● **Data below**:
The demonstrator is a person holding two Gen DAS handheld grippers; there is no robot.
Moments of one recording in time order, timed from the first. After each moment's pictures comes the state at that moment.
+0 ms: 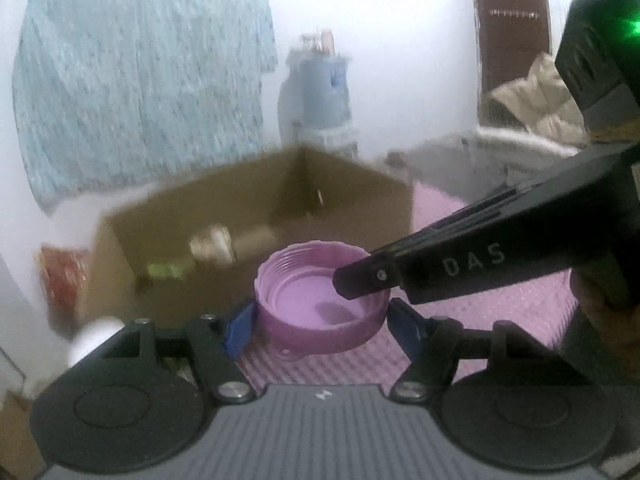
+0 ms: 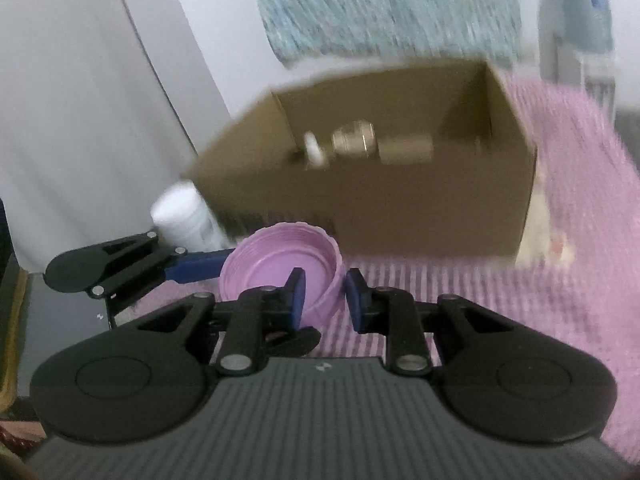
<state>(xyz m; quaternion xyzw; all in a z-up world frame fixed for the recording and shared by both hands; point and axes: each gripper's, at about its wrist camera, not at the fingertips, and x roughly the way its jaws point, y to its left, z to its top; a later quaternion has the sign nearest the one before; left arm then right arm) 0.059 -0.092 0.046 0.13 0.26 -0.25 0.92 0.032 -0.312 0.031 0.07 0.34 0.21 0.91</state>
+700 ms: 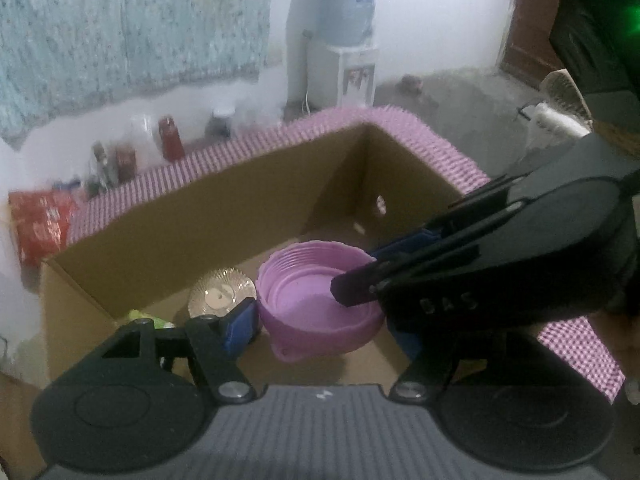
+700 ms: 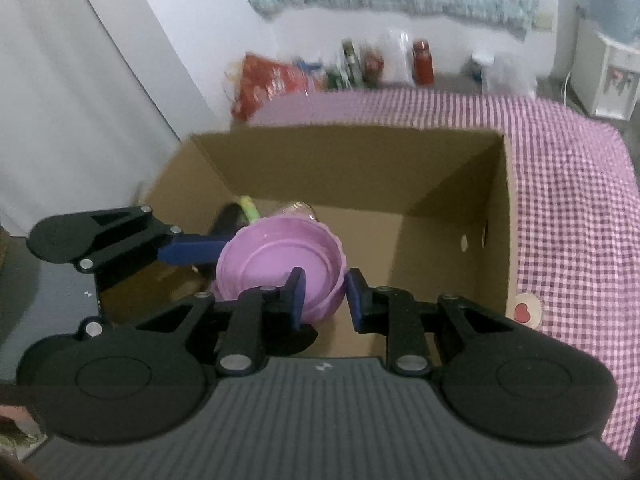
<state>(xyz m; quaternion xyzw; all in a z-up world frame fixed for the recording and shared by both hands) 0.267 -0.120 0.048 0.12 0.44 -0.24 0.86 0.261 -0.316 0.047 0.05 0.49 0.21 0.85</state>
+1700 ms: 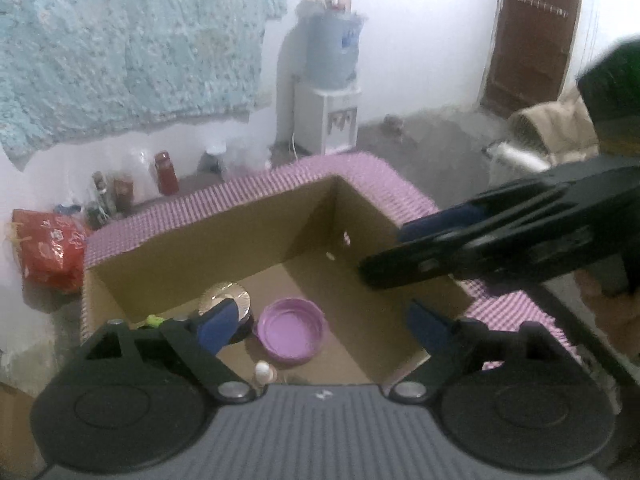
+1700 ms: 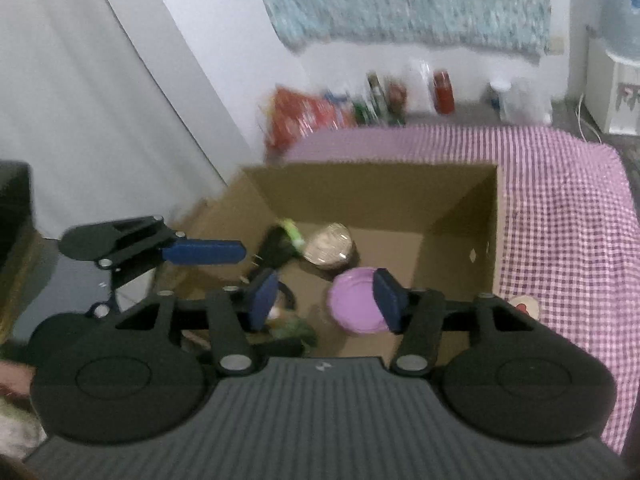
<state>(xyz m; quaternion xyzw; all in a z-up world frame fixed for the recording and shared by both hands) 0.190 -0.093 0.118 0.09 0.38 -0.26 0.88 0.185 -0.363 0.119 0.10 0.40 0.26 0.87</state>
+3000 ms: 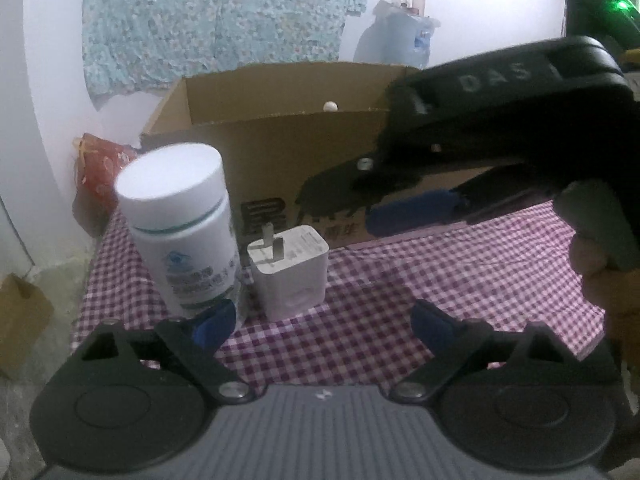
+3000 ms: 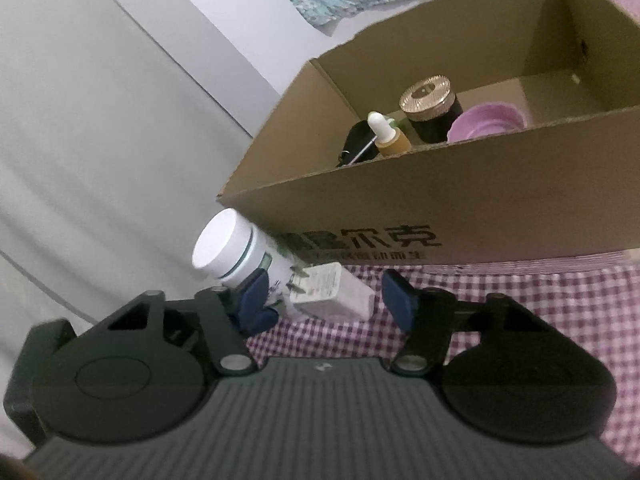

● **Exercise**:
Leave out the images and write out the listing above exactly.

● **Reply**:
The demonstrator is a person holding two Gen DAS handheld grippers; there is no robot.
Moments of one recording in time order, timed from the first. After each moment's pictures comes the state at that moment.
+0 ms: 
+0 ms: 
<state>(xyz m; quaternion xyzw; all in a z-up world frame fixed for the recording and shared by both hands; point and axes: each gripper's, at about its wrist camera, not at the fingertips, and x roughly the way its jaws point, y to its left, z to its top; a later quaternion has the sign nearest the one before; left arm then right arm) 0.059 -0.092 0.046 0.13 0.26 -0.25 0.92 0.032 -0.312 0.031 0.07 0.34 0.21 0.91</state>
+700 ms: 
+700 ms: 
<state>(xyz m; quaternion xyzw; all in a z-up world frame fixed for the recording and shared by both hands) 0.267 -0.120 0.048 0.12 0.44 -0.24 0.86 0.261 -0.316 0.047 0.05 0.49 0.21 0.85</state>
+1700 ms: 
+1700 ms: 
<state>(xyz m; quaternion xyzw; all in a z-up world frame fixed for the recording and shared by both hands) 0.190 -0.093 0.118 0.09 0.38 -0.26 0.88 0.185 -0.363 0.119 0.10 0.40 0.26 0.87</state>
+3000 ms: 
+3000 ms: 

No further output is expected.